The Union Budget 2026 proposed a tax holiday until 2047 for foreign companies that provide cloud services to customers globally, using data centres located in India, signalling the government’s push to make the country a major hub for AI and digital infrastructure.
The big push on data centres comes at a time when India is gearing up to take the centre stage in global discourse on Artificial Intelligence.

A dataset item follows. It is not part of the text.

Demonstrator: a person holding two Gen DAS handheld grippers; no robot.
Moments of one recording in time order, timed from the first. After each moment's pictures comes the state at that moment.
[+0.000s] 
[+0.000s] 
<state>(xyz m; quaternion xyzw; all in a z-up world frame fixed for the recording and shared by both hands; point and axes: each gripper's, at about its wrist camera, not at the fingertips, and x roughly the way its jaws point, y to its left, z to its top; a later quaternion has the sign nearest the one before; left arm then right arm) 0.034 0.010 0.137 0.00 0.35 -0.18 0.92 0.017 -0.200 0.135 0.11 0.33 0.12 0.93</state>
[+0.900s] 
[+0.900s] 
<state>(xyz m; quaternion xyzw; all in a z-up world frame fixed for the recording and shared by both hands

It is expected to position India not just as a consumer of global cloud and AI services, but as a thriving base for the world’s digital backbone.
Presenting the Budget, Finance Minister Nirmala Sitharaman said: “Recognising the need to enable critical infrastructure and boost investment in data centres, I propose to provide tax holiday till 2047 to any foreign company that provides cloud services to customers globally by using data centre services from India.” It will, however, need to provide services to Indian customers through an Indian reseller entity.
“I also propose to provide a safe harbour of 15% on cost in case the company providing data centre services from India is a related entity,” the FM said.
Why is it significant
By linking tax benefits to serving global customers from India, the policy seeks to turn the country into an export hub for cloud computing.
As AI, cloud computing, and digital payments grow, data centres are becoming as critical as roads and power plants, forming the backbone of India’s digital economy.
Sindhu Gangadharan, SAP Labs India and Chairperson, Nasscom, said the Budget strengthens the policy backbone required for India to operate as a global technology and AI execution hub.
“The focus on cloud infrastructure and long-term clarity for cloud services directly addresses a core constraint in scaling enterprise platforms, the ability to run regulated, data-intensive workloads with confidence and continuity,” Gangadharan said.
She added that for GCCs, this creates the conditions to move beyond delivery into ownership, where India increasingly designs, builds, and runs core platforms and mission-critical systems for global enterprises.
AI Impact Summit
The tax holiday announcement comes at a time when India is eyeing a leading role in global AI conversations, with New Delhi all set to host the India AI Impact Summit, the first-ever in the Global South.
The mega conference scheduled from February 16-20, 2026, at Bharat Mandapam, New Delhi, will mark the biggest congregation on AI in the world to date, bringing together 15 global leaders and Heads of State/Government, over 40 Ministers, 100s of leading CEOs and CXOs, and eminent academics from all over the world.
IT Minister Ashwini Vaishnaw noted earlier this week that investments worth nearly $70 billion are already flowing into the AI infrastructure layer, with the potential to double by the conclusion of the Summit.
Last year, big tech companies Microsoft and Google grabbed headlines as they collectively pledged billions of dollars in fresh capital to build out gigawatt-scale data centres and sovereign AI infrastructure in India.